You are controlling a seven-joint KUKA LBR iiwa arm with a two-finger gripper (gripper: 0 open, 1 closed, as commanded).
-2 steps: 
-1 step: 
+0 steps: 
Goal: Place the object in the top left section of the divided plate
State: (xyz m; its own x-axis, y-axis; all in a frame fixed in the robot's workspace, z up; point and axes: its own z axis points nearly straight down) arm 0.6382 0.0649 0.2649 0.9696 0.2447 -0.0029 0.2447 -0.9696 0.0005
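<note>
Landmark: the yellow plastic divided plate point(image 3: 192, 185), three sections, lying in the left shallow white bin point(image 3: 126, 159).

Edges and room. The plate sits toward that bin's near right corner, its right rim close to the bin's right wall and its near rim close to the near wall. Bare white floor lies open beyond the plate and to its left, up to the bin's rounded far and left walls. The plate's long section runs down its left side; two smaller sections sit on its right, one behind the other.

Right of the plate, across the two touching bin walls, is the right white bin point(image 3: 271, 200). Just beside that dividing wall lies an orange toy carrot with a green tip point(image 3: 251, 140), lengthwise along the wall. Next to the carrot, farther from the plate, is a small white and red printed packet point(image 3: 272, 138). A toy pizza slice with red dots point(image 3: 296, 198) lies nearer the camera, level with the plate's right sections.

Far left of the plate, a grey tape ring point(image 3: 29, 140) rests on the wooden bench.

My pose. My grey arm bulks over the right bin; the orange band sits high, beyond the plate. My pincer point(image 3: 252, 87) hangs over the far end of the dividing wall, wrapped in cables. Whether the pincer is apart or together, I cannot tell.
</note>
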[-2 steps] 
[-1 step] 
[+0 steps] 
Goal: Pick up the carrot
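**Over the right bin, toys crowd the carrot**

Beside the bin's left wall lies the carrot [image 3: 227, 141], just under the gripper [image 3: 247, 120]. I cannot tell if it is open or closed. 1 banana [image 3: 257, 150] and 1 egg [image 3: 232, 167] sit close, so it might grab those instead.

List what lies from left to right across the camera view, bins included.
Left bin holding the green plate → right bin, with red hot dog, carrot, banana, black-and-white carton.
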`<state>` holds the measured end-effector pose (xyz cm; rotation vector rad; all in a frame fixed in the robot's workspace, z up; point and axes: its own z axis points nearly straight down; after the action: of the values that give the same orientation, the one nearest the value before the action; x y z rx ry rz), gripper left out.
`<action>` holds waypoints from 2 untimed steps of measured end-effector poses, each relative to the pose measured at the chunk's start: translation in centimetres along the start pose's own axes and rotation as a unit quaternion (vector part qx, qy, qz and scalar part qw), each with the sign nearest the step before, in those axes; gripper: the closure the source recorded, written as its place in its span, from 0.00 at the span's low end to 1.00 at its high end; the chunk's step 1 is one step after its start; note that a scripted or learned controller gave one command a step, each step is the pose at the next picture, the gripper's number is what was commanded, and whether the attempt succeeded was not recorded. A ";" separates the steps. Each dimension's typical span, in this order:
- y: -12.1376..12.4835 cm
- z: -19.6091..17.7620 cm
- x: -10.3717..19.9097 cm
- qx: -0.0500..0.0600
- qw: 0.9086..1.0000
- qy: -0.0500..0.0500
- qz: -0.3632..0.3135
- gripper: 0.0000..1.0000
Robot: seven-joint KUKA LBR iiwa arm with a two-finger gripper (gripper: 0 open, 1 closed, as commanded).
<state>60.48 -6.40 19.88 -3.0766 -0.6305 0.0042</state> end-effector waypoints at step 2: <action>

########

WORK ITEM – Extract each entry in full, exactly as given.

RESULT FOR THIS EXERCISE –
You are controlling a seven-joint KUKA LBR iiwa arm with a two-finger gripper (gripper: 0 open, 1 closed, as commanded).
-2 steps: 
-1 step: 
+0 steps: 
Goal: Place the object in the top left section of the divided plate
State: (xyz m; its own x-axis, y-axis; all in a frame fixed in the robot's workspace, z up; point and axes: its own z axis points nearly straight down) arm 0.6382 0.0649 0.2649 0.9696 0.2447 -0.0029 0.2447 -0.9696 0.0005
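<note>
Landmark: the yellow plastic divided plate point(image 3: 192, 185), three sections, lying in the left shallow white bin point(image 3: 126, 159).

Edges and room. The plate sits toward that bin's near right corner, its right rim close to the bin's right wall and its near rim close to the near wall. Bare white floor lies open beyond the plate and to its left, up to the bin's rounded far and left walls. The plate's long section runs down its left side; two smaller sections sit on its right, one behind the other.

Right of the plate, across the two touching bin walls, is the right white bin point(image 3: 271, 200). Just beside that dividing wall lies an orange toy carrot with a green tip point(image 3: 251, 140), lengthwise along the wall. Next to the carrot, farther from the plate, is a small white and red printed packet point(image 3: 272, 138). A toy pizza slice with red dots point(image 3: 296, 198) lies nearer the camera, level with the plate's right sections.

Far left of the plate, a grey tape ring point(image 3: 29, 140) rests on the wooden bench.

My pose. My grey arm bulks over the right bin; the orange band sits high, beyond the plate. My pincer point(image 3: 252, 87) hangs over the far end of the dividing wall, wrapped in cables. Whether the pincer is apart or together, I cannot tell.
</note>
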[-2 steps] 
[-1 step] 
[+0 steps] 
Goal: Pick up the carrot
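**Over the right bin, toys crowd the carrot**

Beside the bin's left wall lies the carrot [image 3: 227, 141], just under the gripper [image 3: 247, 120]. I cannot tell if it is open or closed. 1 banana [image 3: 257, 150] and 1 egg [image 3: 232, 167] sit close, so it might grab those instead.

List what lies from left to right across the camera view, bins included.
Left bin holding the green plate → right bin, with red hot dog, carrot, banana, black-and-white carton.
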`<state>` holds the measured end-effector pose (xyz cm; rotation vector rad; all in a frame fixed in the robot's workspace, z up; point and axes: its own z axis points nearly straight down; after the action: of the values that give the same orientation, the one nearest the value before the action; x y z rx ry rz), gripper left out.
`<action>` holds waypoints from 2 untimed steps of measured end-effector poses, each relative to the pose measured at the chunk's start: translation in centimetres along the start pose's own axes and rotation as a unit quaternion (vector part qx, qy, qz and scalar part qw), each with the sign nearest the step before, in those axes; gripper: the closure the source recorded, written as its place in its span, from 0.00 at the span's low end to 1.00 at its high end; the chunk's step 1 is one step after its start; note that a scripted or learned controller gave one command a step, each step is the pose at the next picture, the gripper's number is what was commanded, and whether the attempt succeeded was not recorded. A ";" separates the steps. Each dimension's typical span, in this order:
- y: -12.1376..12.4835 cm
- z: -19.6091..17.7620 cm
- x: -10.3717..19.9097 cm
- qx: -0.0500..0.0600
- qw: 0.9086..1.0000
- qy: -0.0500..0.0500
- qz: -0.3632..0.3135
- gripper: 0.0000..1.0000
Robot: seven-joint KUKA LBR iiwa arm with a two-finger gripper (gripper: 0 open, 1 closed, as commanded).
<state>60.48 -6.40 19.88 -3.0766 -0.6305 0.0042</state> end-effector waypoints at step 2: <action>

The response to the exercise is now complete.